Objectives To investigate whether hypertension could modify the function of adrenergic, nitrergic, and sensory innervations involved in the electrical field stimulation-induced response in mesenteric arteries from female rats. Methods Vascular reactivity experiments were performed in endothelium-denuded mesenteric arteries from normotensive, Wistar-Kyoto and spontaneously hypertensive female rats; protein expression was measured by western blot; nitric oxide release was measured by fluorometry; calcitonin gene-related peptide and noradrenaline release were determined by enzyme immunoassay. Results The electrical field stimulation-induced contractions were significantly lower in segments from spontaneously hypertensive rats than those of Wistar-Kyoto rats. Hypertension did not modify either the response or release of noradrenaline. Preincubation with the nitric oxide synthase inhibitor N-G-nitro-L-arginine methyl ester increased the electrical field stimulation-induced contractions only in segments from Wistar-Kyoto rats.
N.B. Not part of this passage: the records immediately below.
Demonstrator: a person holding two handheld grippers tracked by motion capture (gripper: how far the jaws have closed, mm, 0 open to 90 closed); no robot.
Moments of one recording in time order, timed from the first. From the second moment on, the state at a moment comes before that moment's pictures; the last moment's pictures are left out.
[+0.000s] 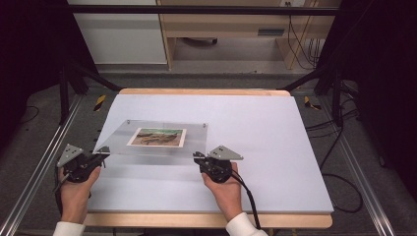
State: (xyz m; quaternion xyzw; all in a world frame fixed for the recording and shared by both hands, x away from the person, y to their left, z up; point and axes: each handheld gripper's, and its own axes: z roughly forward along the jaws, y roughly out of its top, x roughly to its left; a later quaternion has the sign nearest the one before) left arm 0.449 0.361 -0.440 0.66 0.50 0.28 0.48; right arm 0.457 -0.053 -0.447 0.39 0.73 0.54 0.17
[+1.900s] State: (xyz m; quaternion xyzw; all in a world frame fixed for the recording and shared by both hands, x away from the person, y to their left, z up) left arm 0.446 0.238 -0.396 0.65 0.44 0.32 0.54; right arm 0.452 -0.166 -0.407 0.44 0.67 0.54 0.25
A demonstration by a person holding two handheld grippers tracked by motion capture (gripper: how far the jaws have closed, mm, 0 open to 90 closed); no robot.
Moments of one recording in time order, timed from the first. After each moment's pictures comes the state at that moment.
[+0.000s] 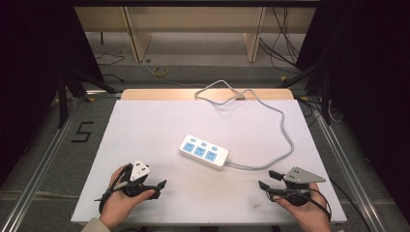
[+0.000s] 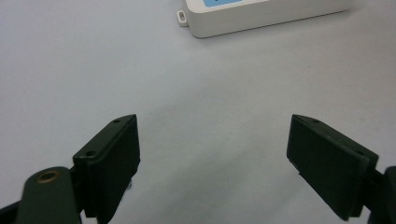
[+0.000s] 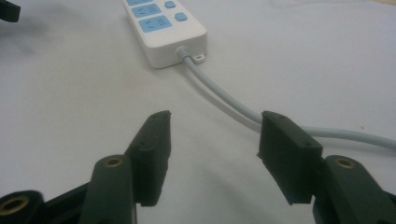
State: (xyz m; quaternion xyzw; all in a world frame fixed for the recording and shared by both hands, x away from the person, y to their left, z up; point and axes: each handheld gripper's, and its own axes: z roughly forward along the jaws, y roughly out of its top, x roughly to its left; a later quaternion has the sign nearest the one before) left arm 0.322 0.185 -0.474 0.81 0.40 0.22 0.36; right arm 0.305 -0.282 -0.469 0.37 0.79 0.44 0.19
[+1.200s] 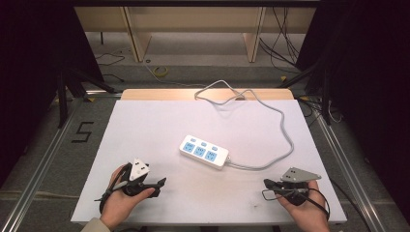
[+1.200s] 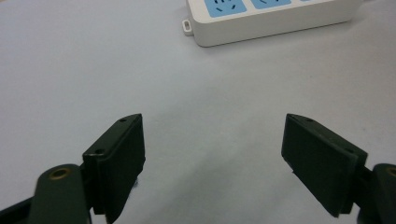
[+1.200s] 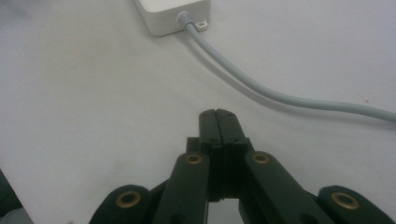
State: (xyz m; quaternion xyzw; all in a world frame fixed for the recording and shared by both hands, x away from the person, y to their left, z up) left arm 0.322 0.185 -0.471 0.80 0.41 0.22 0.37; right arm 0.303 -0.278 -0.464 0.38 0.83 0.38 0.17
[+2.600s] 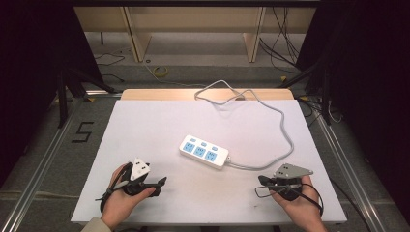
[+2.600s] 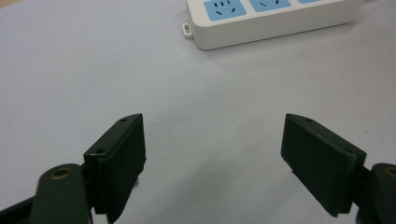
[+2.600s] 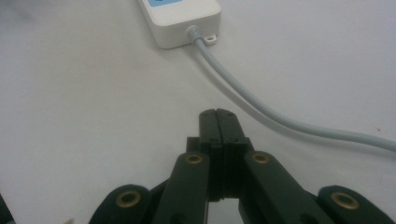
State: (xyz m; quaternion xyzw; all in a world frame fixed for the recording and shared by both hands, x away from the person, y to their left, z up) left arm 0.323 0.183 -0.471 0.80 0.40 0.23 0.37; right arm 0.313 -0.263 -0.458 0.36 0.83 0.38 0.17
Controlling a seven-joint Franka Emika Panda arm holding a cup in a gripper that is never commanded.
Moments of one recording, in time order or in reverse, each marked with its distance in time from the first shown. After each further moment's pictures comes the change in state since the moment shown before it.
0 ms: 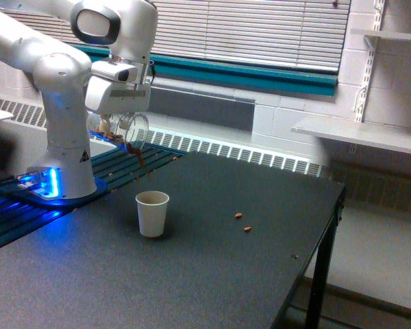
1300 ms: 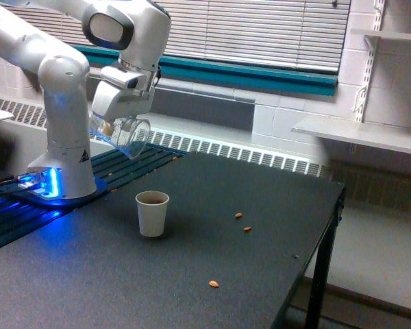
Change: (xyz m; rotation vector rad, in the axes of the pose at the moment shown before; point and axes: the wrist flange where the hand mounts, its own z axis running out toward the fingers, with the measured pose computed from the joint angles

The relaxation induced by the nitric oxide donor sodium nitroprusside was similar in segments from both strains. The electrical field stimulation-induced nitric oxide release was decreased in segments from spontaneously hypertensive rats. The calcitonin gene-related peptide receptor antagonist CGRP(8-37) did not alter the electrical field stimulation-induced contractions in segments from Wistar-Kyoto rats but increased them in segments from spontaneously hypertensive rats. The calcitonin gene-related peptide-induced relaxation was increased in segments from spontaneously hypertensive rats. The expression of the 15-kDa active form of RAMP1 was increased in segments from spontaneously hypertensive rats. Conclusion In contrast to male rats, electrical field stimulation-induced contractions are decreased in hypertensive female rats. Nitrergic innervation plays a role in the development and/or maintenance of hypertension, whereas sensory innervation is a counteracting mechanism through the increased calcitonin gene-related peptide response. J Hypertens 27:791-799 (C) 2009 Wolters Kluwer Health | Lippincott Williams & Wilkins.